The recommendations of the code have been complied with so far, except for recommendations A.1 sentence 2, A.3, C.1 sentence 3 and 4, G.6, G.7 sentence 1, G.10 sentence 1 and 2 and G.11 of the code.
Due to the changes in the composition of the Board of Management resolved by the Supervisory Board of Leifheit AG on 29 July 2023 and the procedure for these changes, there are exceptions to further recommendations in addition to the exceptions declared so far.
Although the Board of Management and the Supervisory Board have already declared exceptions to recommendations G.6 and G.7 in their declaration of conformity of December 2022, they have only done so to a limited extent regarding Mr Keul's employment contract (G.6) and regarding the financial year 2022 (G.7).
Therefore, the Board of Management and the Supervisory Board of Leifheit AG declare pursuant to section 161 AktG:
The code recommends in G.6 that the variable remuneration of the members of the Board of Management resulting from the achievement of long-term oriented targets should exceed the share resulting from short-term oriented targets. Furthermore, the code recommends in G.7 that the Supervisory Board shall set performance criteria for the upcoming financial year for each Board of Management member for all variable remuneration components, also specifying the extent to which individual targets for each Board of Management member or targets for all Board of Management members together shall be decisive.
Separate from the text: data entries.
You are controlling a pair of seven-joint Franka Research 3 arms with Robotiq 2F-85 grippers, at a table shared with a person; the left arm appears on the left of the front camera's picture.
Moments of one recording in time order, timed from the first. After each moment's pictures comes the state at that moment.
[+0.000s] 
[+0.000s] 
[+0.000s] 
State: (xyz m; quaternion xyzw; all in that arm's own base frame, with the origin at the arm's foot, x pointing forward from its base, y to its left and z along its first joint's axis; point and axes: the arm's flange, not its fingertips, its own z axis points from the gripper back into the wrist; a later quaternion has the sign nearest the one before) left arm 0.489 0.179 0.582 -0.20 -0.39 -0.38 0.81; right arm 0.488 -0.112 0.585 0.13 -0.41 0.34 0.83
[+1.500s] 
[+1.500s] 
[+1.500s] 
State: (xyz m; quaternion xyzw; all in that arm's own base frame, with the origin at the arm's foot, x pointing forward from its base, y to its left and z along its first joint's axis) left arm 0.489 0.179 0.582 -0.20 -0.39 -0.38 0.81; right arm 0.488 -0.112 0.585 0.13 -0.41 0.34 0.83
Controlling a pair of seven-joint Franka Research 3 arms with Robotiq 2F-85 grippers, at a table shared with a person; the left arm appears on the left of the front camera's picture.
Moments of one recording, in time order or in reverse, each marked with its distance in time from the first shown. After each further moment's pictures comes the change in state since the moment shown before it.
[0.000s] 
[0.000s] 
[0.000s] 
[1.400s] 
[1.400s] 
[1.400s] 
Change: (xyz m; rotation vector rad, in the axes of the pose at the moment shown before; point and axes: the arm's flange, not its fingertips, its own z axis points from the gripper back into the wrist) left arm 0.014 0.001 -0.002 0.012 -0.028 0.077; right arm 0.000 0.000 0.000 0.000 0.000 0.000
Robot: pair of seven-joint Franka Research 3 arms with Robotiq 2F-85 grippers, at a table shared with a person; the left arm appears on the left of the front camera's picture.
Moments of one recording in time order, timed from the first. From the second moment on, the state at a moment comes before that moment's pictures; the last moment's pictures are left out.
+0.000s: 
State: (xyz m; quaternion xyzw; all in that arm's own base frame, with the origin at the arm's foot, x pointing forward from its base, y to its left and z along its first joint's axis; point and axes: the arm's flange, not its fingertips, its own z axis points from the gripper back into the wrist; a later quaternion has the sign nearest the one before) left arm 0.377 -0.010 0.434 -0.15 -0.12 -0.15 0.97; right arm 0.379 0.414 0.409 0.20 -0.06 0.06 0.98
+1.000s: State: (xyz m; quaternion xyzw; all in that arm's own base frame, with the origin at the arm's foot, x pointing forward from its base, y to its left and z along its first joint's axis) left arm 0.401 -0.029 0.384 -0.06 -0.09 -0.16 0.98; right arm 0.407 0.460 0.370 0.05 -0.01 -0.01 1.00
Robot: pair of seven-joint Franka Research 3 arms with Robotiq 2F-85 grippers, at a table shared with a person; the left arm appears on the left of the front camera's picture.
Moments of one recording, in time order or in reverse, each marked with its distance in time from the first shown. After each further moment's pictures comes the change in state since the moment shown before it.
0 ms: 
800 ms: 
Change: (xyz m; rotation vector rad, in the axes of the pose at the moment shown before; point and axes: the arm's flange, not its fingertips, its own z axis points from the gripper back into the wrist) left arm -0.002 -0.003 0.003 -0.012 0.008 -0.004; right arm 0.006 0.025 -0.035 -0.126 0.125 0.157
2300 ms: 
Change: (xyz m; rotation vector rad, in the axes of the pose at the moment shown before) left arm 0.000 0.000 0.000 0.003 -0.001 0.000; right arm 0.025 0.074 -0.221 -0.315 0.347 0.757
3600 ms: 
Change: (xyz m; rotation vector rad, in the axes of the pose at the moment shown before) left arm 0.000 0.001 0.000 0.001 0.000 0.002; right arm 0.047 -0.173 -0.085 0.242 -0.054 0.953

Finally, the code recommends in G.9 that the Supervisory Board should determine the amount of the remuneration components to be granted after the end of the financial year depending on the achievement of the targets.
The above recommendations were excepted when the interim Board of Management service agreement was concluded with Mr De Loecker on 29 July 2023. At the request of the Supervisory Board, Mr De Loecker agreed to take over as CEO for an interim period of a maximum of six months until a permanent candidate could be appointed to succeed the current CEO. In view of the shortness of the interim period, the Supervisory Board did not consider it would be appropriate to grant Mr De Loecker variable remuneration components as interim CEO, and Mr De Loecker has thankfully waived this.

The code recommends in G.12 that in the event of ending a contract with a member of the Board of Management, the payment of any outstanding variable remuneration components attributable to the period up to the end of the contract should be made according to the originally agreed targets and comparison parameters and according to the due dates or holding period specified in the contract.
This recommendation was excepted when the termination agreement was concluded with the previous CEO Henner Rinsche on 29 July 2023, as the variable remuneration components attributable to the period until the ending of the contract are to be paid to Mr Rinsche before the originally specified due date. The Supervisory Board considered it sensible to draw a line with the termination agreement and to conclude the remuneration issues conclusively and in a timely manner.
In other respects, the declaration of conformity of December 2022 and its update of June 2023 shall continue to apply.